We've added two extensions:

Re collection.bodySite: Given the use of SNOMED CT is an example (not required) and the attribute's data type is CodeableConcept, I am down for putting as many codes from authoritative ontologies as possible. So, the above example can be:

{
  "collection": {
    "bodySite": {
      "coding": [
        {
          "system": "http://snomed.info/sct",
          "code": "21483005",
          "display": "Structure of central nervous system"
        },
        {
          "system": "http://purl.obolibrary.org/obo/ncit.owl",
          "code": "NCIT:C12438",
          "display": "Central Nervous System"
        },
        {
          "system": "http://purl.obolibrary.org/obo/uberon.owl",
          "code": "UBERON:0001017",
          "display": "central nervous system"
        }
      ],
      "text": "Central Nervous System"
    }
  }
}

Re tumor/normal: Specimen has a type attribute which is pre-bound to a v2 Specimen Type ValuetSet. Again, the use of this ValueSet is not required, but it is pretty inclusive. The above example also use this ValueSet to code TISS. This ValueSet also includes:

{
  "code": "TUMOR",
  "display": "Tumor"
}

But, it doesn't have a code for Normal.
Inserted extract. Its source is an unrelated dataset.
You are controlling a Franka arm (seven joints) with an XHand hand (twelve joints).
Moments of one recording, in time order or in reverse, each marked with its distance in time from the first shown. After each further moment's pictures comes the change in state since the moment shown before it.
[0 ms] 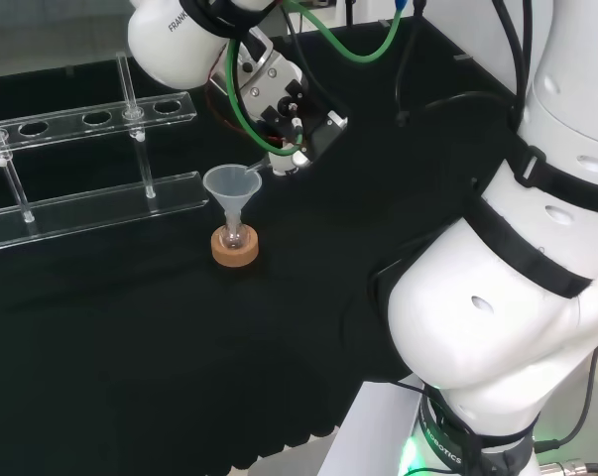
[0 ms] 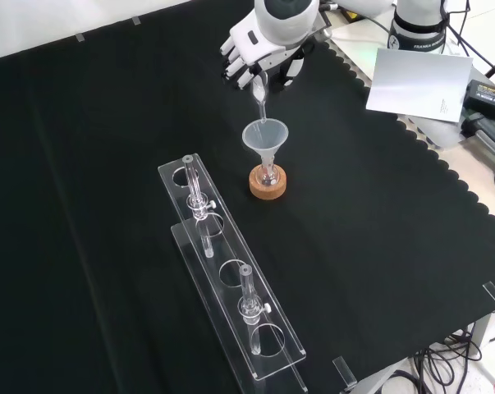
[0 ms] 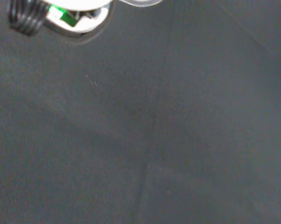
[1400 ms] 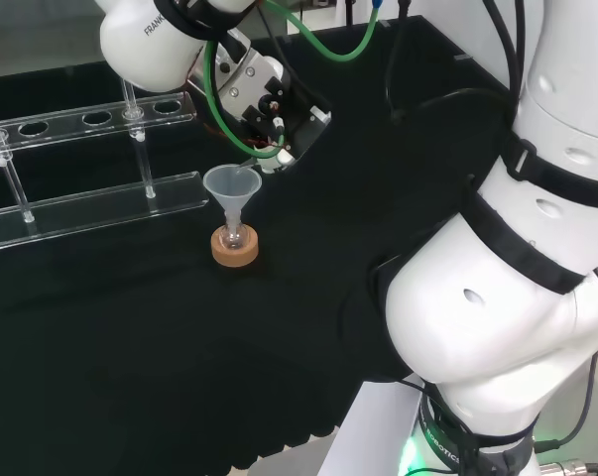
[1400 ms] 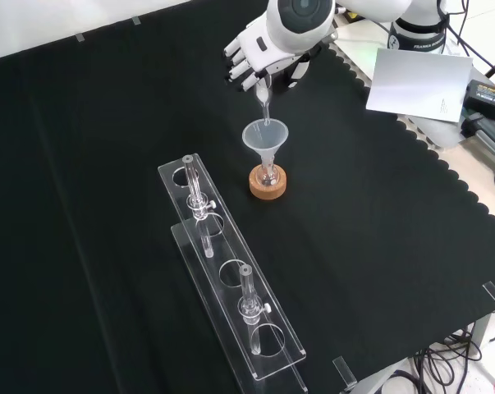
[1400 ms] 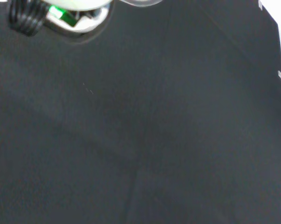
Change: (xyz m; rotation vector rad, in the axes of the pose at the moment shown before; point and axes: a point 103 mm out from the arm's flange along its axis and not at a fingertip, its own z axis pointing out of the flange) arm 0.010 -0.004 -0.019 -0.007 -0.073 0.005
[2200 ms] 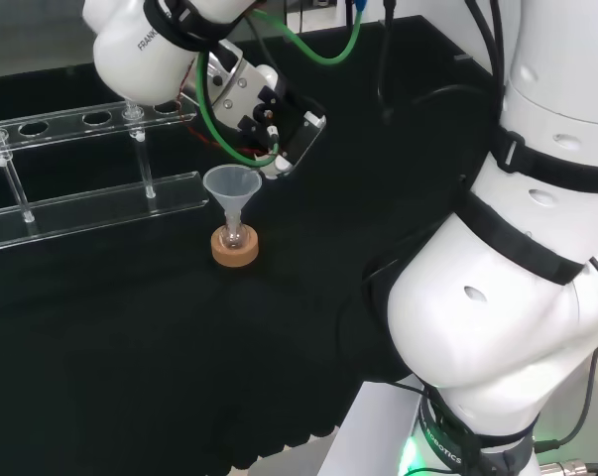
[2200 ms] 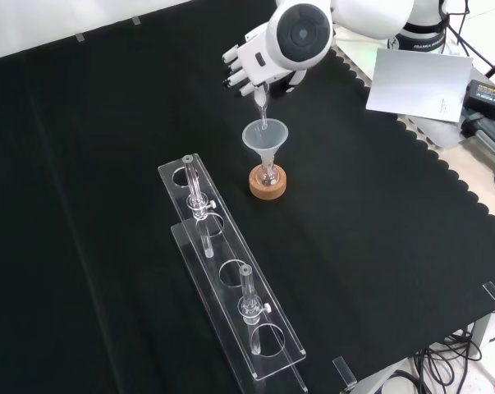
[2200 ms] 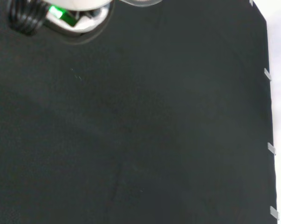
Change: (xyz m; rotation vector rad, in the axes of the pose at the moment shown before) arm 0.009 0.006 0.004 0.030 -0.084 0.012
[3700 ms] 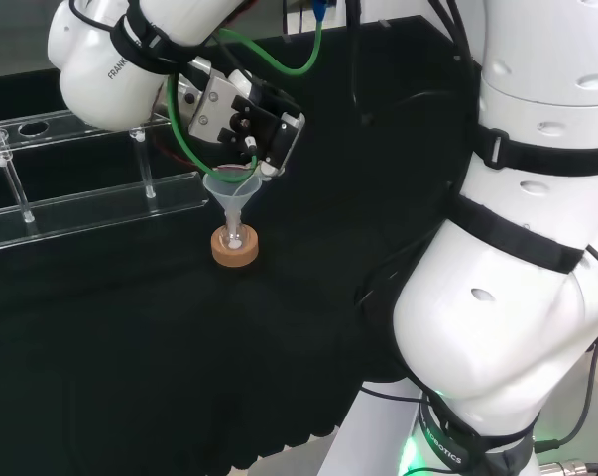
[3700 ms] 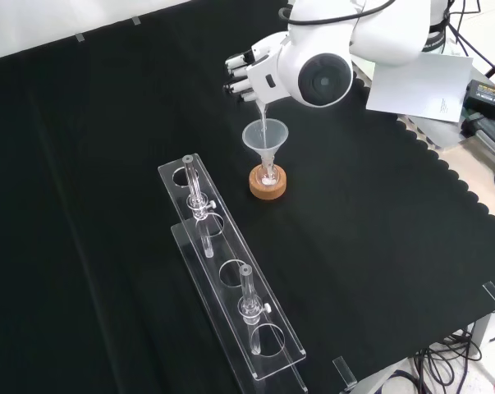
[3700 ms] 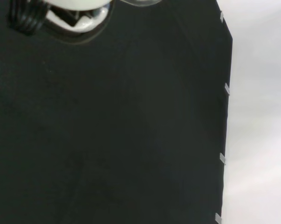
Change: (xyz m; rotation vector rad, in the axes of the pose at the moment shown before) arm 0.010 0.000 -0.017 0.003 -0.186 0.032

We can do something like the followings:

  1. Tumor tissue
{
  "type": {
    "coding": [
      {
        "system": "http://terminology.hl7.org/CodeSystem/v2-0487",
        "code": "TISS",
        "display": "Tissue"
      },
      {
        "system": "http://terminology.hl7.org/CodeSystem/v2-0487",
        "code": "TUMOR",
        "display": "Tumor"
      }
    ],
    "text": "Tumor Tissue"
  }
}
  1. Normal tissue
{
  "type": {
    "coding": [
      {
        "system": "http://terminology.hl7.org/CodeSystem/v2-0487",
        "code": "TISS",
        "display": "Tissue"
      }
    ],
    "text": "Normal Tissue"
  }
}
RobertJCarroll commented 3 years ago

Ah, thanks. Type makes sense. I didn't think about it further after seeing it included things like blood!